I am trying to create a wordcloud using the frequencies of words from a Pandas column. I have a dataframe like so:
PageNumber Top_words_only
1 people trees like instagram ...
2 people yellow like flickrioapp people level water...
...
78 teatree instagram water leith circuits...
I have calculated the frequencies of words from the top_words_only
column and put it into a tuple so that wordcloud can process the data into a visualisation like so:
tuples = tuple([tuple(x) for x in df.top_words_only.str.split(expand=True).stack().value_counts().reset_index().values])
print(tuples)
<OUT>
(('instagram', 3), ('plant', 3), ('shadow', 3), ('rise', 3), .... ('hibs', 1), ('bud', 1), ('insect', 1),
('warriston', 1), ('garage', 1))
wordcloud = WordCloud()
wordcloud.generate_from_frequencies(tuples)
plt.figure()
plt.imshow(wordcloud, interpolation="bilinear")
plt.axis("off")
plt.show()
However, it comes up with an attribute error saying:
AttributeError: 'tuple' object has no attribute 'items'
Does anyone know what is wrong with the code I have?
CodePudding user response:
Use a dictionary:
d = dict([tuple(x) for x in df.Top_words_only.str.split(expand=True).stack().value_counts().reset_index().values])

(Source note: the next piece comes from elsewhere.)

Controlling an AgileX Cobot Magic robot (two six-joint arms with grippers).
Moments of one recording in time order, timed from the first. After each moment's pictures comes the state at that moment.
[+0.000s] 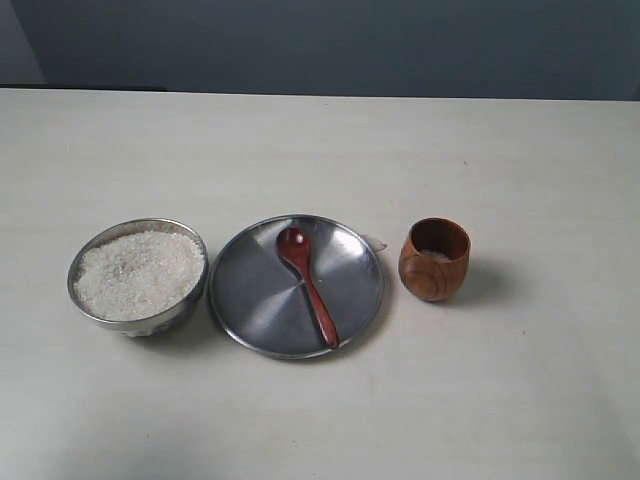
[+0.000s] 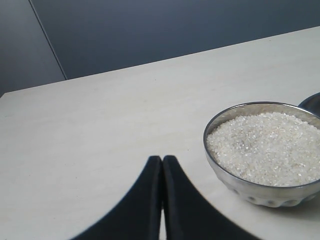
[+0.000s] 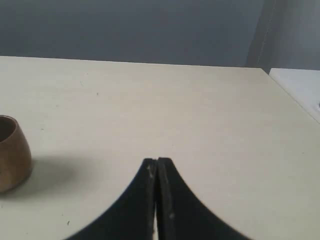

from wordcloud import WordCloud
wordcloud = WordCloud()
wordcloud.generate_from_frequencies(d)
plt.figure()
plt.imshow(wordcloud, interpolation="bilinear")
plt.axis("off")
plt.show()
output:
Alternative to generate the dictionary:
from collections import Counter
d = Counter(w for x in df['Top_words_only'] for w in x.split())